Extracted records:
==================================================
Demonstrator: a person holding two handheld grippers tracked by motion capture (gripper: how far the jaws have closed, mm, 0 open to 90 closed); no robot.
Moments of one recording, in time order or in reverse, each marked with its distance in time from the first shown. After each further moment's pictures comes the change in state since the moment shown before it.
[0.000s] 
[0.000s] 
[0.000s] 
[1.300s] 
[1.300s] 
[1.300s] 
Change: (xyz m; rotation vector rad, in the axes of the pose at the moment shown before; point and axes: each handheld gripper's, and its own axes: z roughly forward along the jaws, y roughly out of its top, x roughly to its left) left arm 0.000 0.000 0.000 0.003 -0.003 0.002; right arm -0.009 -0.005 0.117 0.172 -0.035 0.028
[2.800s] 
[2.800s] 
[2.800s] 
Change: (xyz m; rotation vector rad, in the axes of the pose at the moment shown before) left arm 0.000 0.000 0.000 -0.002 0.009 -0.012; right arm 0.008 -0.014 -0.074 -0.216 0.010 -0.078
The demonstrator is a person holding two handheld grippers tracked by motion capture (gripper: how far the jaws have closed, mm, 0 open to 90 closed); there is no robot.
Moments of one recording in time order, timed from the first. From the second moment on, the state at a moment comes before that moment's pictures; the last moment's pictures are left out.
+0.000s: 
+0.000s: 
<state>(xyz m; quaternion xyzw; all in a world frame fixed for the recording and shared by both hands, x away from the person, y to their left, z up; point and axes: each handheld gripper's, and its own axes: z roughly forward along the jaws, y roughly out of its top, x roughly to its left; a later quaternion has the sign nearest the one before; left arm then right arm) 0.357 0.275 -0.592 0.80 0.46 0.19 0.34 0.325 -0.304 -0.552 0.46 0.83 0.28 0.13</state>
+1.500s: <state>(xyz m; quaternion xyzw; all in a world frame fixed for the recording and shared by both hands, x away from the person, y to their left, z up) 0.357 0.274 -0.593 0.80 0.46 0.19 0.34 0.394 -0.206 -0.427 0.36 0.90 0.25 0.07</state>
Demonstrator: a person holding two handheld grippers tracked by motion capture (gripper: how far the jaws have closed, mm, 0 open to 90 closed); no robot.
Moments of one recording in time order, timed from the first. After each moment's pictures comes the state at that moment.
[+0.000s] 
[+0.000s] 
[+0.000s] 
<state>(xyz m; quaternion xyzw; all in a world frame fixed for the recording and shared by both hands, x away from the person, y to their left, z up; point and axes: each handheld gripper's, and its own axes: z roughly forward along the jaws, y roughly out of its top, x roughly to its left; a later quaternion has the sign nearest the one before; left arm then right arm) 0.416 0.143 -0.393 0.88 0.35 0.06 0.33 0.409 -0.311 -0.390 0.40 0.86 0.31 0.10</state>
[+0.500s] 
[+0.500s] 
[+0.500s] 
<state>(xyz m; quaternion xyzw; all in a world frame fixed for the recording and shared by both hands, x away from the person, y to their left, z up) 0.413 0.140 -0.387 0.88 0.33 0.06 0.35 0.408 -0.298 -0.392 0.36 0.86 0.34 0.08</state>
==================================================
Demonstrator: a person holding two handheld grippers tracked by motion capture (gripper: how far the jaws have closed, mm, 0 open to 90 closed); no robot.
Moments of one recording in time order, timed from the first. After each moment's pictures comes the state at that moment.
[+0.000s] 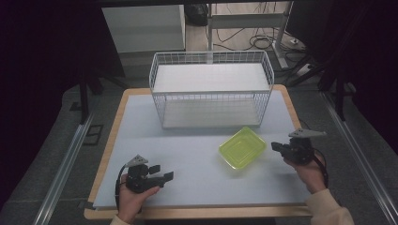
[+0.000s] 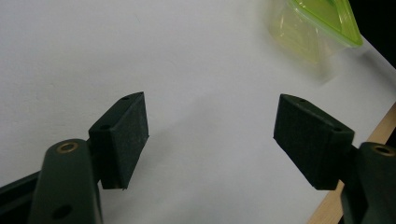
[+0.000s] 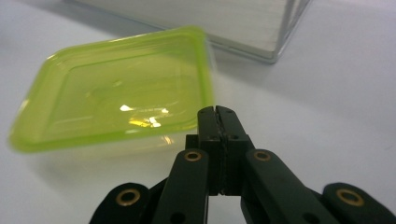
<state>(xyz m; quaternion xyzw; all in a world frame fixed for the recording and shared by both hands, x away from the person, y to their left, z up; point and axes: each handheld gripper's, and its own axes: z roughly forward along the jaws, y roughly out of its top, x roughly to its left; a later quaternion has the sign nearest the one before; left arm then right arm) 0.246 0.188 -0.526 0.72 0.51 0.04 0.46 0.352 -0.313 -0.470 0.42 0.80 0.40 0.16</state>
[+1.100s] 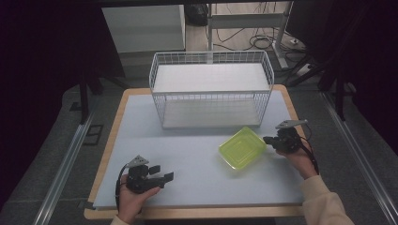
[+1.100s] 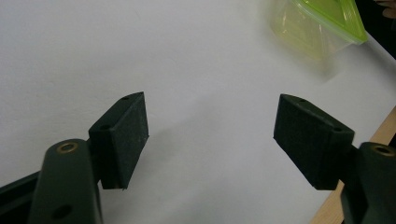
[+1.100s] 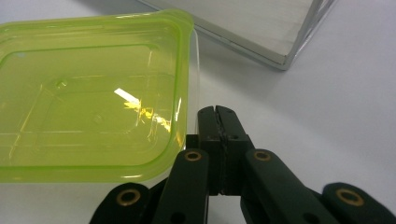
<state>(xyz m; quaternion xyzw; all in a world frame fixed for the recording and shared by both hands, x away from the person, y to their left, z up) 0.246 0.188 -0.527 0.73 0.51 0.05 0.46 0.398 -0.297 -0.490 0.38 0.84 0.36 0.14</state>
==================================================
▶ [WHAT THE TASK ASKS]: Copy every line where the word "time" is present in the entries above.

▶ [FINISHED TASK]:
Moments of one recording, in time order or in reverse, each marked with its distance in time from the first shown. After each further moment's pictures comes the change in state since the moment shown before it.
Moments of one recording in time order, timed from the first. From the second moment on, the state at a moment comes before that moment's pictures; the last moment's pictures are left out.
Moments of one recording in time order, timed from the first. After each moment's pictures comes the state at that moment.
Moments of one recording in time order, timed from the first. After each moment's pictures comes the state at that moment.

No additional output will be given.